What this task involves: A line belongs in the answer if it contains "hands"; copy every such line from the entries below.

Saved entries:

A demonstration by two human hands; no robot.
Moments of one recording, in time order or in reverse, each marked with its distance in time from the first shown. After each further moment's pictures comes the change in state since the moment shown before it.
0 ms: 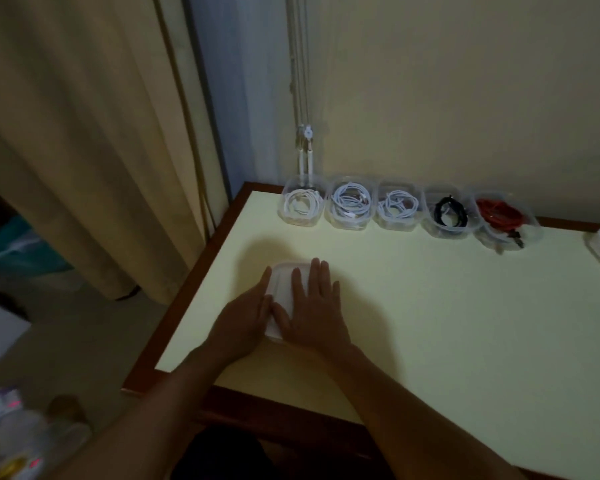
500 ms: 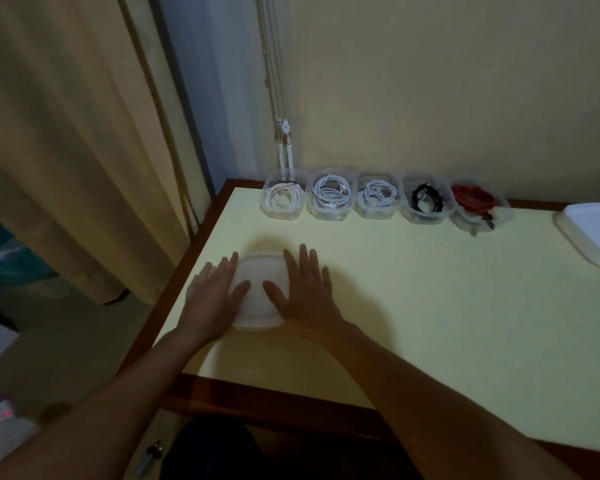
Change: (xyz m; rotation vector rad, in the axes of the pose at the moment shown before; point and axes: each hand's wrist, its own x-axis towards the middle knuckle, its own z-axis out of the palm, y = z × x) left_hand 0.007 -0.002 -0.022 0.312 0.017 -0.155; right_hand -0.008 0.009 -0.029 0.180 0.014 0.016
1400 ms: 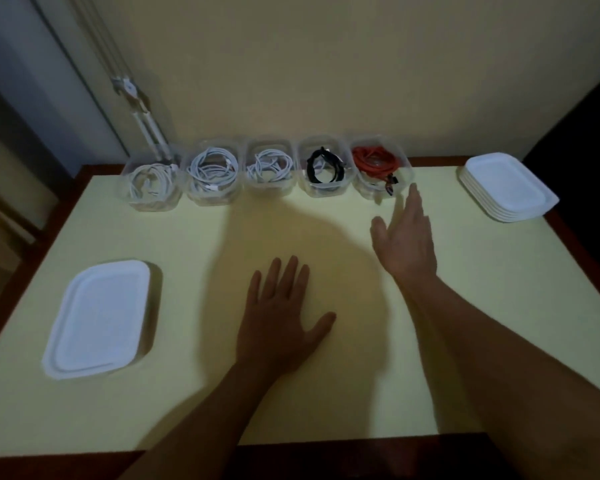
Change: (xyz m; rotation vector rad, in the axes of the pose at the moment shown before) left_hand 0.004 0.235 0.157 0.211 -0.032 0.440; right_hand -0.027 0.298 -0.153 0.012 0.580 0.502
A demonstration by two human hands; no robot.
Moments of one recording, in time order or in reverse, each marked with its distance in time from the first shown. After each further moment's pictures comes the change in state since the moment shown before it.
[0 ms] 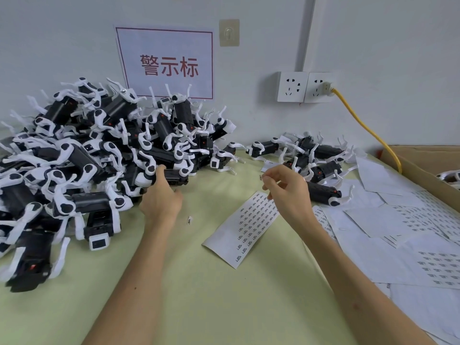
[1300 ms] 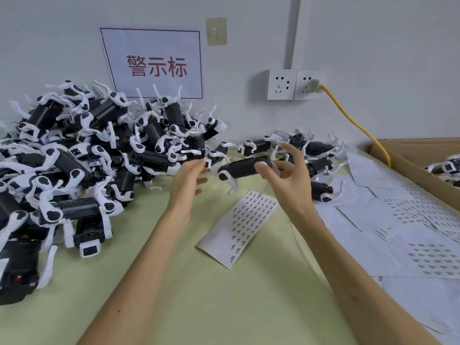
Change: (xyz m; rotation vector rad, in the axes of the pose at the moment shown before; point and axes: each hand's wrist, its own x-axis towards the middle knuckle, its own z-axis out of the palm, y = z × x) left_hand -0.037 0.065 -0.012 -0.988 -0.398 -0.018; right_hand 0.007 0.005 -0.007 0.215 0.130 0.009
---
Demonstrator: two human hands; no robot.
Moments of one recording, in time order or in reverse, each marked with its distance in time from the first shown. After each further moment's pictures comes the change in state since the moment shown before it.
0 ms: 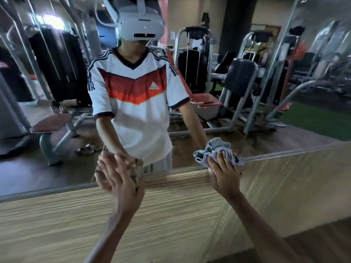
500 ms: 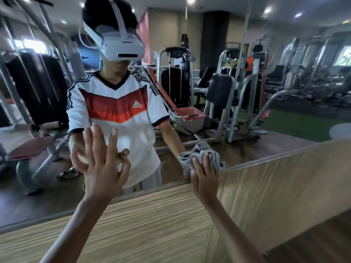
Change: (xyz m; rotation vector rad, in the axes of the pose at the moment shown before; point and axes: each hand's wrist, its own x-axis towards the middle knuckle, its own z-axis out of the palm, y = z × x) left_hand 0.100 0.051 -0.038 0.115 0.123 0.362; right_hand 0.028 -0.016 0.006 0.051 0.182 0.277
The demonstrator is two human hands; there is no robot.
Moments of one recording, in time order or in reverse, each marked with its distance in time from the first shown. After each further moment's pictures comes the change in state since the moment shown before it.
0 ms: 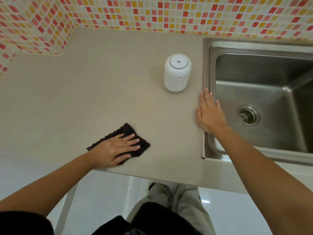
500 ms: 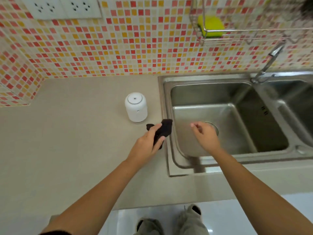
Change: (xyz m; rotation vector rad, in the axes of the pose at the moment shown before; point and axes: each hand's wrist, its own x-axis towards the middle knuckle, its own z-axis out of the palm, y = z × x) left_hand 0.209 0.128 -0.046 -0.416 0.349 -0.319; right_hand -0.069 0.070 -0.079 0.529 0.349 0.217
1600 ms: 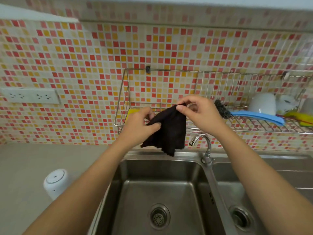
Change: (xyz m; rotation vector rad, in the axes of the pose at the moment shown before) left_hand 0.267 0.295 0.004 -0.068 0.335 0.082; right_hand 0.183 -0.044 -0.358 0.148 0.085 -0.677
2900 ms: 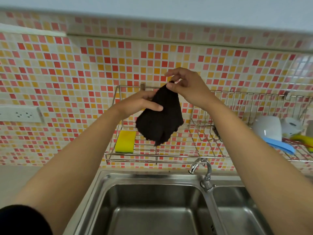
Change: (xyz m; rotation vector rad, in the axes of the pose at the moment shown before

Finished exercise:
A demonstration by two human hands; no robot.
A demonstration by two human hands; no robot.
Demonstrator: two human hands; no robot.
The demonstrator is two human hands; there is no robot.

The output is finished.